According to Pranav Haldea, Managing Director, PRIME Database Group, a combination of factors such as overseas borrowing turning pricier, surge in credit demand, higher bank loan rates and also large issuances by some issuers led to this.
According to primedatabase.com, the highest mobilisation in the year was made by the All-India Financial Institutions/ Banks category at ₹4,17,323 crore. This was in comparison to ₹2,68,413 crore in 2021-22, representing an increase of 55 per cent. An increase in mobilisation was also witnessed by the private sector (excluding banks/FIs), up by 12 per cent to ₹3,39,033 crore compared to ₹3,02,985 crore in 2021-22.
Government entities, put together, mobilised 40 per cent of the total amount, higher than 34 per cent in 2021-22. As per primedatabase.com, among government entities, All-India Financial Institutions/Banks led with a 78 per cent share followed by a 17 per cent share by PSUs.
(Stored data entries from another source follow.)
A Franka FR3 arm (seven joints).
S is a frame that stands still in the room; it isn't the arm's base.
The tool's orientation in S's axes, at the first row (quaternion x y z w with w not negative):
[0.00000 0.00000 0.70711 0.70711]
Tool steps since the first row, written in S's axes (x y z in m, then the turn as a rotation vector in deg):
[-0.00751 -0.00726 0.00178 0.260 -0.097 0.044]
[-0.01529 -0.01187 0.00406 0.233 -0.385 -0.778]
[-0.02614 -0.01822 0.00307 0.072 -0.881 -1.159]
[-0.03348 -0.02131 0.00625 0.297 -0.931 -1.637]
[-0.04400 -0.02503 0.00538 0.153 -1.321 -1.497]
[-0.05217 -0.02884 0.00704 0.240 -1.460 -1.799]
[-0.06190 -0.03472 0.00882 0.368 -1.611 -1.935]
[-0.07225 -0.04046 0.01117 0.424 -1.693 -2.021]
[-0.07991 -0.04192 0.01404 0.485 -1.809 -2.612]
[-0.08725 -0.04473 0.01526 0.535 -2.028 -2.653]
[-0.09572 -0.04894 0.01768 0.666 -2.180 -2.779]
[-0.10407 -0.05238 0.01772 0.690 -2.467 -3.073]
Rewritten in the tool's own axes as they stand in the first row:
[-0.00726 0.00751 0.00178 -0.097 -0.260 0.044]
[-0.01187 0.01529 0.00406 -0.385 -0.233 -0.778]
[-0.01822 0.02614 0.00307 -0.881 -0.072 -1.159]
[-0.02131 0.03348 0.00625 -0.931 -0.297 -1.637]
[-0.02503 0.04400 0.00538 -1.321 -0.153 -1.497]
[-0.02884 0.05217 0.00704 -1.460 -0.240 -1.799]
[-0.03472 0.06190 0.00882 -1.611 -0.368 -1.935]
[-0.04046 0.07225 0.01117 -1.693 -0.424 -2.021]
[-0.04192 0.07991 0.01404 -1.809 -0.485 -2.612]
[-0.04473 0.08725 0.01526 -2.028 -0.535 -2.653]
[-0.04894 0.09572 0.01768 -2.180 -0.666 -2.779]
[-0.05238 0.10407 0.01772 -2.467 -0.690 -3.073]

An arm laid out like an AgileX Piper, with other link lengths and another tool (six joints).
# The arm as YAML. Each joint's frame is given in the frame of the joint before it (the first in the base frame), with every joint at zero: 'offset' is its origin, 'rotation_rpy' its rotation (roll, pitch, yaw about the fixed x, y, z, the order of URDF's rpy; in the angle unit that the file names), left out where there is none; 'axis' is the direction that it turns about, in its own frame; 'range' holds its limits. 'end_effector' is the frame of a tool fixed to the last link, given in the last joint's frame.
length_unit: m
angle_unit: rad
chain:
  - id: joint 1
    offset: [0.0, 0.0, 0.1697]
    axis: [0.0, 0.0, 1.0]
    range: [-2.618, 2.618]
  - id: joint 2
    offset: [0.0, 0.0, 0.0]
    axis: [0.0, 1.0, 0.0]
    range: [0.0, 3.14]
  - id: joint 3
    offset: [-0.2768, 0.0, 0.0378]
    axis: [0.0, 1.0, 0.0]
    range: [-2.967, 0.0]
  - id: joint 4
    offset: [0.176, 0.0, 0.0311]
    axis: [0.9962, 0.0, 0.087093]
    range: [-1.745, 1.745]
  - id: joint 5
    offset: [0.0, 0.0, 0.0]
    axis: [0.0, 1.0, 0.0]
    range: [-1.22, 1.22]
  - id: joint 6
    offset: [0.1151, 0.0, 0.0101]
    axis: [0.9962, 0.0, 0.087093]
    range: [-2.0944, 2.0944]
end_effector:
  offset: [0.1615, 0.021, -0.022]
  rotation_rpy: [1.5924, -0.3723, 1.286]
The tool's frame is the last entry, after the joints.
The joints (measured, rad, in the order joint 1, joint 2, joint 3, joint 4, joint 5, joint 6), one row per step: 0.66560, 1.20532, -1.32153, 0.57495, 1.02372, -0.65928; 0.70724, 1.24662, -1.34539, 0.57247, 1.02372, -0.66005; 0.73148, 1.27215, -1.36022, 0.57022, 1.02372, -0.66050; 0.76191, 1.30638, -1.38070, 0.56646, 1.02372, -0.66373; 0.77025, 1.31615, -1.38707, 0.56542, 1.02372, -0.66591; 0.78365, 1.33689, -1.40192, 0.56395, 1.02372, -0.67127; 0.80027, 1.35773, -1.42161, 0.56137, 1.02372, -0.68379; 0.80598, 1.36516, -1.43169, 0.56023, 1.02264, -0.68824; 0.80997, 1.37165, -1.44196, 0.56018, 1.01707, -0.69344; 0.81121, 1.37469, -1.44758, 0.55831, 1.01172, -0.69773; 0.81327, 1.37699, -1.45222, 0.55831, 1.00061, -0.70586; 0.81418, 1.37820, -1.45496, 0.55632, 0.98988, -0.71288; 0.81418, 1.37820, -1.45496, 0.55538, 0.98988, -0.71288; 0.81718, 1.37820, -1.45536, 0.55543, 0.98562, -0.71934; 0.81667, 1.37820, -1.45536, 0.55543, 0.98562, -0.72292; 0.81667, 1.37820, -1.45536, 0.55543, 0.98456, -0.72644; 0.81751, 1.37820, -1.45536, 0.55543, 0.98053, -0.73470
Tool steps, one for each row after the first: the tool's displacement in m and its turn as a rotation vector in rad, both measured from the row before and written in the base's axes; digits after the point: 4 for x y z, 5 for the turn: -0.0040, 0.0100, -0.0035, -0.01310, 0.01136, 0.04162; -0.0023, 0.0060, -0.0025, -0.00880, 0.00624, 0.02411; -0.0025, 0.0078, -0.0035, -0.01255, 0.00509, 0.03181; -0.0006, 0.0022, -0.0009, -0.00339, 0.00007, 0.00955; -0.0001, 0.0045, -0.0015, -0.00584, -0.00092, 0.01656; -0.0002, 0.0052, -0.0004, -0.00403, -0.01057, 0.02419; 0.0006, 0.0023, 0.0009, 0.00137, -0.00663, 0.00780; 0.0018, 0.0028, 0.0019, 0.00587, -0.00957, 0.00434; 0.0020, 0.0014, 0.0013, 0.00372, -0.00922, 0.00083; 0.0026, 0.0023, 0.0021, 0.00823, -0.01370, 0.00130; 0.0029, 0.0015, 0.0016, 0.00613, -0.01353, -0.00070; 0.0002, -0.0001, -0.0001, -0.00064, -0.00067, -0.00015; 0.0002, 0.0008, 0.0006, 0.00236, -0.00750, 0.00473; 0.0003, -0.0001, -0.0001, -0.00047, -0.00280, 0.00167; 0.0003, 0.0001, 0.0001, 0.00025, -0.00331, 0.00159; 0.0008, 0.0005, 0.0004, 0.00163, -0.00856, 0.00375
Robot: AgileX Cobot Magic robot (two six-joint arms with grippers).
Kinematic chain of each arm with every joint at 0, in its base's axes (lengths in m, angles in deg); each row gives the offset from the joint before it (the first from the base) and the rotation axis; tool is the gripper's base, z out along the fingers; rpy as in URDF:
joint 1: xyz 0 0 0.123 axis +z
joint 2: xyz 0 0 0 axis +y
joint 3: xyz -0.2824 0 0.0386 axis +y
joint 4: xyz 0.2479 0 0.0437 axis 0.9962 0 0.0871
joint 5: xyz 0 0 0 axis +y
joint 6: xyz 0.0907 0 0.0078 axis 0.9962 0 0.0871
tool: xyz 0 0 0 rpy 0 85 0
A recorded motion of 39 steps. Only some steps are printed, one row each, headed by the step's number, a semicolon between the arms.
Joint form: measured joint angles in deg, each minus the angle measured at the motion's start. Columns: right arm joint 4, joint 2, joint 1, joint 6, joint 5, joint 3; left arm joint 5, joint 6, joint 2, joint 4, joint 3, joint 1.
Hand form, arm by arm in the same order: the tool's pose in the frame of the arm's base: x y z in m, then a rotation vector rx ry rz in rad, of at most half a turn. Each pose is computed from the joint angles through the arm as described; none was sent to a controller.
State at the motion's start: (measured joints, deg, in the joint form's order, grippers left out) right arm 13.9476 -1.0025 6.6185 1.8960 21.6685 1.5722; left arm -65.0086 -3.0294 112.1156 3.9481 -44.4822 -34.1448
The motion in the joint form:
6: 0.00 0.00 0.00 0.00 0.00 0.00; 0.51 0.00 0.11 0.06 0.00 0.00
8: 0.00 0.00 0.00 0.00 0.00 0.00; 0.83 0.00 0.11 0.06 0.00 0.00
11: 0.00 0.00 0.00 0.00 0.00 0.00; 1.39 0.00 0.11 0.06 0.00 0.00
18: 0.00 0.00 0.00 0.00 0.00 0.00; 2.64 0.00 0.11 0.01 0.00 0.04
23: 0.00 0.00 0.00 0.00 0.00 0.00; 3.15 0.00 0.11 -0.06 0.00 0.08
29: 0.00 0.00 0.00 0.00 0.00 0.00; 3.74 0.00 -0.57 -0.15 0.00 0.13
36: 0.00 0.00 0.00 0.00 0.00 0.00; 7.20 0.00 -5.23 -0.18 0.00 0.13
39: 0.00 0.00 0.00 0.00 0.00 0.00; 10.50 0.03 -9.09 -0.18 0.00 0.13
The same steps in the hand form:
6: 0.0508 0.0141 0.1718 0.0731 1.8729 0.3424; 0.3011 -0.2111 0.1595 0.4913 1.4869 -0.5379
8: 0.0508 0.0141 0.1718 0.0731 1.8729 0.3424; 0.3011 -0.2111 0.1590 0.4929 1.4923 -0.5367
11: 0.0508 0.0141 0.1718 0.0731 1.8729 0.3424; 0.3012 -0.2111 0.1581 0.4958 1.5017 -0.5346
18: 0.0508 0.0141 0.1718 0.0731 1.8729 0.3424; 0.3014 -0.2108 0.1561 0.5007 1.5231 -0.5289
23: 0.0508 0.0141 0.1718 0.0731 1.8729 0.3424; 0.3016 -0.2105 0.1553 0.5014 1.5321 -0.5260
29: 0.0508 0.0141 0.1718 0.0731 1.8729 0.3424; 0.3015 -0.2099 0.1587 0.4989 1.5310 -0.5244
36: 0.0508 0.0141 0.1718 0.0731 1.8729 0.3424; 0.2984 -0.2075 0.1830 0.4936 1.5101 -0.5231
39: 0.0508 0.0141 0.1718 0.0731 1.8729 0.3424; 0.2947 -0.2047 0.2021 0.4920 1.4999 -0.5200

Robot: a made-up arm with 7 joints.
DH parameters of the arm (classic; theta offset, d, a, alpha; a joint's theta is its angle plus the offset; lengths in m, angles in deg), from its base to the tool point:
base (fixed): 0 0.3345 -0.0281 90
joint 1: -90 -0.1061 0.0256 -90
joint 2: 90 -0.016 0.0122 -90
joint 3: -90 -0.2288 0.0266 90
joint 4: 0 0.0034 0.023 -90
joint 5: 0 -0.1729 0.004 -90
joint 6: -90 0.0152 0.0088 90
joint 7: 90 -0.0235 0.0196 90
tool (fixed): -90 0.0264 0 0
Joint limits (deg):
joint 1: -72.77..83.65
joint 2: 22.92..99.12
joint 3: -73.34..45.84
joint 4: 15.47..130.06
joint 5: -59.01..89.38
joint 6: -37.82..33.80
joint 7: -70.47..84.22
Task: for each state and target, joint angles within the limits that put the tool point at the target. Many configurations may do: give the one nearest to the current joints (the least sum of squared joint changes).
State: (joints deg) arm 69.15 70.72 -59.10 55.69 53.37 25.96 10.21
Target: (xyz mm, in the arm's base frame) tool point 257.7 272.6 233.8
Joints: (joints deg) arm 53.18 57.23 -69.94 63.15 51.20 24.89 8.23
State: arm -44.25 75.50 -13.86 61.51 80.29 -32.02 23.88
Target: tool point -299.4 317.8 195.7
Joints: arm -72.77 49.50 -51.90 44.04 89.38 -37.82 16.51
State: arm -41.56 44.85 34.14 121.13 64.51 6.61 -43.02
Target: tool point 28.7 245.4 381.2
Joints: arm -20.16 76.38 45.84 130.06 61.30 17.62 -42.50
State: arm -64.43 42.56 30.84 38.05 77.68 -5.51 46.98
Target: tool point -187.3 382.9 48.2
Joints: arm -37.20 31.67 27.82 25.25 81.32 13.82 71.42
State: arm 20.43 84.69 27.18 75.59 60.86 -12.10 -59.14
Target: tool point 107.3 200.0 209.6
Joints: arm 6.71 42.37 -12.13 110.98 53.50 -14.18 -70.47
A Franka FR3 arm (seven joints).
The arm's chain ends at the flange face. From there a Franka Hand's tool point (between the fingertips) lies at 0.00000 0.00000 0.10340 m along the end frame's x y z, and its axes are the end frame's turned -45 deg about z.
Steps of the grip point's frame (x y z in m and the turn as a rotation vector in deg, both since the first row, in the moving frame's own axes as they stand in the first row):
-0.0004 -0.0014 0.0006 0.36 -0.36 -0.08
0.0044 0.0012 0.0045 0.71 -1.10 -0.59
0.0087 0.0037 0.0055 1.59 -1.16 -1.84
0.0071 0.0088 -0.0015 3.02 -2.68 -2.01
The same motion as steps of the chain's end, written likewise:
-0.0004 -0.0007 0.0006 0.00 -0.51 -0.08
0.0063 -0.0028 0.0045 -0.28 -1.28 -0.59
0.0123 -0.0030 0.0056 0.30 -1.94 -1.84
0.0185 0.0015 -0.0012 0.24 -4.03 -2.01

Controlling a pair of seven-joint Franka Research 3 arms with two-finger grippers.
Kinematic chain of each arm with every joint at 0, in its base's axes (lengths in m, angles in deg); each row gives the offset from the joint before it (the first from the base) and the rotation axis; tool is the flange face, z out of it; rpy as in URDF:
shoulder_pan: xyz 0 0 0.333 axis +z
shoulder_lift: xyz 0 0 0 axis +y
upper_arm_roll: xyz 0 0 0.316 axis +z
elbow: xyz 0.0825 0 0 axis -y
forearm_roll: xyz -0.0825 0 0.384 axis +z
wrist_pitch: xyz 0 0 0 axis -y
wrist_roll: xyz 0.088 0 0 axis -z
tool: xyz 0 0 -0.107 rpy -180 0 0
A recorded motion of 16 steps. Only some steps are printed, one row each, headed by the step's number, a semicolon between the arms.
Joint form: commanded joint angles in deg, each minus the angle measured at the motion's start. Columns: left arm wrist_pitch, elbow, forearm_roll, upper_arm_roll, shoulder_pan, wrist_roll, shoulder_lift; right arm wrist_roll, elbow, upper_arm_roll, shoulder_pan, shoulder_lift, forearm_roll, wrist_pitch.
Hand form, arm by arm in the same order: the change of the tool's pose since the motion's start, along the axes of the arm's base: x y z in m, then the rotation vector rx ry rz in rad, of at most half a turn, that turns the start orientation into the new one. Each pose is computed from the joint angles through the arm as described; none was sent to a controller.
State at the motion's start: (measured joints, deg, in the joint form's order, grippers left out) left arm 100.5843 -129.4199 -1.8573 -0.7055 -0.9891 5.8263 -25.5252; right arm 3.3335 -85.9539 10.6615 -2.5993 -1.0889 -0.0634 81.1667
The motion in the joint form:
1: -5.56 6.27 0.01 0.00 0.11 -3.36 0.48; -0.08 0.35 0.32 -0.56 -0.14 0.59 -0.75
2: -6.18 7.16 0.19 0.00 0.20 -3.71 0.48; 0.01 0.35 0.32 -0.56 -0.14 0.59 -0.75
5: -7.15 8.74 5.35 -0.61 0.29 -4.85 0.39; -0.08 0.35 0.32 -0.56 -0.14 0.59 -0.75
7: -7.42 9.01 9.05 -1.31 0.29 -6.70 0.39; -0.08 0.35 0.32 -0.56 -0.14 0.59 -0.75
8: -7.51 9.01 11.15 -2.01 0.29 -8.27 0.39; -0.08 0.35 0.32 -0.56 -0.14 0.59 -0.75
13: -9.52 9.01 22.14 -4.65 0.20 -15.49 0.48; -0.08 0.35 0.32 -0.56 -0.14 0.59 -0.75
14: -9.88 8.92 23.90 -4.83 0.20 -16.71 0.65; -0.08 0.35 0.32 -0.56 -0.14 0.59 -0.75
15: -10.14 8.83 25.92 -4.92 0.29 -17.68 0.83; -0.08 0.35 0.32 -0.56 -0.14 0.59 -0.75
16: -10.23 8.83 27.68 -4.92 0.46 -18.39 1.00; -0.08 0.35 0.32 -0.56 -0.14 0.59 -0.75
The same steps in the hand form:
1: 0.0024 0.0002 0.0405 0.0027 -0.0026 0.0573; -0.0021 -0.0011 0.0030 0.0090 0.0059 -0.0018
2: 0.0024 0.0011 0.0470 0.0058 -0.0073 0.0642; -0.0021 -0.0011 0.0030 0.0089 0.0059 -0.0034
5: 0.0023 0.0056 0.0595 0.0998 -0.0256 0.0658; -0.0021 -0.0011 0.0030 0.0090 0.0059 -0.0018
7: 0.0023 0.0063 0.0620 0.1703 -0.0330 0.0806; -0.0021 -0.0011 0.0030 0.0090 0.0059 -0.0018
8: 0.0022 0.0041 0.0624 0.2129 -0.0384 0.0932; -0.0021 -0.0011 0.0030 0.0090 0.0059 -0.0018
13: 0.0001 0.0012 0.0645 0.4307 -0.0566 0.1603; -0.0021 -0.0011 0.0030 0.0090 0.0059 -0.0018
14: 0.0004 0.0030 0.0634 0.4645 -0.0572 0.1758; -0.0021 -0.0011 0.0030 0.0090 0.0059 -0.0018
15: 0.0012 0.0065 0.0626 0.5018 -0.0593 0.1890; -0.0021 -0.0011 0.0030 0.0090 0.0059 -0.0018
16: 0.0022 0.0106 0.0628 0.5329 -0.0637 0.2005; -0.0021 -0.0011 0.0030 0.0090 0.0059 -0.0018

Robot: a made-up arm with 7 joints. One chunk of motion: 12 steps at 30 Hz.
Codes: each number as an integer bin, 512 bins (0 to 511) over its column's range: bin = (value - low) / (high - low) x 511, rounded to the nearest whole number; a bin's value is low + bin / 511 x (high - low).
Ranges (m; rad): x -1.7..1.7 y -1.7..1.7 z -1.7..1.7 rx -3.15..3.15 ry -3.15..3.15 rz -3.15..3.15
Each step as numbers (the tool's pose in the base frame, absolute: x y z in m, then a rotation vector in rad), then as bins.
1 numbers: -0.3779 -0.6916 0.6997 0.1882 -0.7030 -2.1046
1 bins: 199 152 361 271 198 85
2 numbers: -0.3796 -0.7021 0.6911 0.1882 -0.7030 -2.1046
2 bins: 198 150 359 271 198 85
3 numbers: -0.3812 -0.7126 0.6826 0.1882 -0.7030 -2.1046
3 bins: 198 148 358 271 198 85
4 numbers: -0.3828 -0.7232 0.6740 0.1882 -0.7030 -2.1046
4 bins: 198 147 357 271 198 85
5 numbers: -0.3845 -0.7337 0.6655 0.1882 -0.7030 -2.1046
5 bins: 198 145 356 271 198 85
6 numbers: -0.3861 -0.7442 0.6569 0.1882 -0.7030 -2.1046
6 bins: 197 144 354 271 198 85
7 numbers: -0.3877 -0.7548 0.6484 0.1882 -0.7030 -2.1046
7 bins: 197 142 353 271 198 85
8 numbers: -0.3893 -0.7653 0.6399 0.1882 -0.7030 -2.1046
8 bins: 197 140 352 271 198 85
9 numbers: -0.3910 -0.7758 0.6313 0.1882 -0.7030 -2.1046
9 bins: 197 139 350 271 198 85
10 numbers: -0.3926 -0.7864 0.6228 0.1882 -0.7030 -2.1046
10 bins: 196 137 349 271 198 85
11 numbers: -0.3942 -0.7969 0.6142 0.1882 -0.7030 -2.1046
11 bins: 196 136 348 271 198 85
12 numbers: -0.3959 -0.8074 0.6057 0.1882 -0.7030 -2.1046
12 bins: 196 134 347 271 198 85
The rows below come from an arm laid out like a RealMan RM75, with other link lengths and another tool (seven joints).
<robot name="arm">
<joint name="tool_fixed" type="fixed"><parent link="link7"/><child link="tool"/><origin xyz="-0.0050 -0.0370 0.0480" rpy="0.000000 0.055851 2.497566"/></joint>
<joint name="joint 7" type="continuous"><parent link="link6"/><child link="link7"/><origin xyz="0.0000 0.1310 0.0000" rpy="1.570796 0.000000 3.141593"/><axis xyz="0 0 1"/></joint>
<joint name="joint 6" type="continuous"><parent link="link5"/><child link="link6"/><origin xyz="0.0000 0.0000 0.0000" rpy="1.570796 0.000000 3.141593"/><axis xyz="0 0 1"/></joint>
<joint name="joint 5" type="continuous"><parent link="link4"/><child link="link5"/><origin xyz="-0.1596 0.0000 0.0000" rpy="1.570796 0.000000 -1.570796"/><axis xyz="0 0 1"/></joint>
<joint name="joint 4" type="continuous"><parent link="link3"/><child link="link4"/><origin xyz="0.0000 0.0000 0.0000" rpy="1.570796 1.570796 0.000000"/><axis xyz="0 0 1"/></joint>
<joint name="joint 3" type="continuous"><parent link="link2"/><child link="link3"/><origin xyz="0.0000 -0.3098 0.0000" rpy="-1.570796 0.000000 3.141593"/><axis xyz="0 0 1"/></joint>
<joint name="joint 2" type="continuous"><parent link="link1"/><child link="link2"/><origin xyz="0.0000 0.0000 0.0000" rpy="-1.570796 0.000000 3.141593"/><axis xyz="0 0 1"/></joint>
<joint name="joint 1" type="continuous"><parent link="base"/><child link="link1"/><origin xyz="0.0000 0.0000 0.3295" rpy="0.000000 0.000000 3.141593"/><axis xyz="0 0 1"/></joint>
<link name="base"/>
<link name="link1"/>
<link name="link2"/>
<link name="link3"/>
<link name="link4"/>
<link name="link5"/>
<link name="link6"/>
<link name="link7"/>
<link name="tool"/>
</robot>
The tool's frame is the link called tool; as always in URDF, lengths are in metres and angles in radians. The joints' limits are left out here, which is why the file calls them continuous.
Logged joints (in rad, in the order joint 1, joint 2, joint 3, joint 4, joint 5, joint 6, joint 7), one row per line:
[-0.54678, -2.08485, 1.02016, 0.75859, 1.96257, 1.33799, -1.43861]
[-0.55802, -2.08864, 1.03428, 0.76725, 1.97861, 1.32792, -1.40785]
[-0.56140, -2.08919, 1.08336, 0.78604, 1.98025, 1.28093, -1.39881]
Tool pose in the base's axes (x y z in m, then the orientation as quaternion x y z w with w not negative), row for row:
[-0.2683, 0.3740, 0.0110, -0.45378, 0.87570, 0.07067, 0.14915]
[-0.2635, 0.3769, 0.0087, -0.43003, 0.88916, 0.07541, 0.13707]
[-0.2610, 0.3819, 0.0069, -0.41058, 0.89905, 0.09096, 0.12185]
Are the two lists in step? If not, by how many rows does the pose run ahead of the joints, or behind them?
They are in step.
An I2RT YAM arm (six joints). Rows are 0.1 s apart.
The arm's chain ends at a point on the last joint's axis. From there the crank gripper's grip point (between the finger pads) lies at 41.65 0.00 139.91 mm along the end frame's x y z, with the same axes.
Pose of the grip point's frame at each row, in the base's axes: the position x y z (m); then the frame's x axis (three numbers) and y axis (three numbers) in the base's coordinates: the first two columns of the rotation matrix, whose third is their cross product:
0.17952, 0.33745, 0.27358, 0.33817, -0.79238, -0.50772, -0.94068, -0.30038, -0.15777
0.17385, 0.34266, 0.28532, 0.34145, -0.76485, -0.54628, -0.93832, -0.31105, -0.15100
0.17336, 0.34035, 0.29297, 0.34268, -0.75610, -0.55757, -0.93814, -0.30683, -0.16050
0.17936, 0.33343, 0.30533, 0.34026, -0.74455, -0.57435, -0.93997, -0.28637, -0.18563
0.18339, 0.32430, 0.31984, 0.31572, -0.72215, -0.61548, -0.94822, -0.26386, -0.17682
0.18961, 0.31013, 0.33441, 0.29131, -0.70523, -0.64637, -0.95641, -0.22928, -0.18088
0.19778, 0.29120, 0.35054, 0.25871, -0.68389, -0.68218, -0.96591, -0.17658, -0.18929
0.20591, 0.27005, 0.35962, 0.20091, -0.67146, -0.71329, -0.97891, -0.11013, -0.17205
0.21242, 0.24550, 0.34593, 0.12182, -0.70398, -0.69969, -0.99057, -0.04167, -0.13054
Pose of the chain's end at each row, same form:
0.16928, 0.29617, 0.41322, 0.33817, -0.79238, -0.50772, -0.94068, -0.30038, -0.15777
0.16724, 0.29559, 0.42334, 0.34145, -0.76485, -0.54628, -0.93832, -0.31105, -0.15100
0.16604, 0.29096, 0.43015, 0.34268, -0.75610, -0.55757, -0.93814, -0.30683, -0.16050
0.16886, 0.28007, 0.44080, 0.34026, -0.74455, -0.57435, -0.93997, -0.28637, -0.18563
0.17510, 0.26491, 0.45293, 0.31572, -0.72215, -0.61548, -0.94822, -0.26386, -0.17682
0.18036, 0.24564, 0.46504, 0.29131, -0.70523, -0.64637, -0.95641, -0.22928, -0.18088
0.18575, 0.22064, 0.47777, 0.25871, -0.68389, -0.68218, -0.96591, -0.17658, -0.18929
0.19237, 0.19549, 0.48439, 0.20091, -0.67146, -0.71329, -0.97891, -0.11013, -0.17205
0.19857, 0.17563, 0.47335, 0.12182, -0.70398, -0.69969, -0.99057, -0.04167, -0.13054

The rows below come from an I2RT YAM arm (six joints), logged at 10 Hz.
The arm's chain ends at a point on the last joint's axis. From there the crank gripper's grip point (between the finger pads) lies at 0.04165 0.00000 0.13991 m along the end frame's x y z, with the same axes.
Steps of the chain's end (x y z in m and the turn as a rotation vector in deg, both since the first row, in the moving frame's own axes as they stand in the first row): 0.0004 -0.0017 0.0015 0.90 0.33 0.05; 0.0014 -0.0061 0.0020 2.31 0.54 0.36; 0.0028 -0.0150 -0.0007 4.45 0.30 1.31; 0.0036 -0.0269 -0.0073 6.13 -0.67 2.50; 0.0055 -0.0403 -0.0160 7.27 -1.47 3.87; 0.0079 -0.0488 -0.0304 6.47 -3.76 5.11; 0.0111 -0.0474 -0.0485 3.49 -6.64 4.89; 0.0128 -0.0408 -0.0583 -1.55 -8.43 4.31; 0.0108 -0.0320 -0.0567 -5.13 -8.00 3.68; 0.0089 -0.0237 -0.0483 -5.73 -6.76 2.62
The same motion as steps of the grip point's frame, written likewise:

The highest mobilisation through debt private placements during the year was by HDFC ( ₹78,415 crore) followed by NABARD ( ₹49,510 crore), PFC ( ₹42,097 crore), SBI ( ₹38,851 crore) and SIDBI ( ₹35,405 crore). The top 5 issuers of 2022-23 raised ₹2,44,277 crore in comparison to ₹1,61,895 crore raised by the top 5 issuers of 2021-22.
Maximum amount of monies was raised in the above 10 year maturity bucket ( ₹2.92 lakh crore or 35 per cent of the total amount) followed by 3-5 years bucket ( ₹2.62 lakh crore or 32 per cent of the total amount).
Almost three fifths of the total amount ( ₹4.93 lakh crore) was in 7-8 per cent coupon range and 18 per cent of the total amount ( ₹1.47 lakh crore) was in the 8-9 per cent coupon range. This was in contrast to 2021-22, wherein just 21 per cent of the issue amount was in 7-8 per cent coupon range, 6 per cent of the issue amount was in 8-9 per cent coupon range while a huge 52 per cent was in below 7 per cent coupon range.
Issues of as much as ₹5.58 lakh crore or 67 per cent of the overall amount were AAA rated.
On an industry-wise basis, the Banking/Financial Services sector continued to dominate the market, collectively raising ₹6,17,534 crore or 74 per cent of the total amount. Housing/Civil Construction/Real Estate sector ranked second with a 5 per cent share ( ₹38,152 crore).
The month of December 2022 saw the highest issuance at ₹1,24,073 crore (14.9 per cent) followed by March 2023 at ₹1,16,364 crore (14 per cent).
As many as 393 first-time issuers hit the market in 2022-23 in comparison to 381 last year.
Outlook for 2023-24
According to Haldea, corporate bond issuances are likely to slow down given the recent taxation changes in debt mutual funds which are big investors in this space.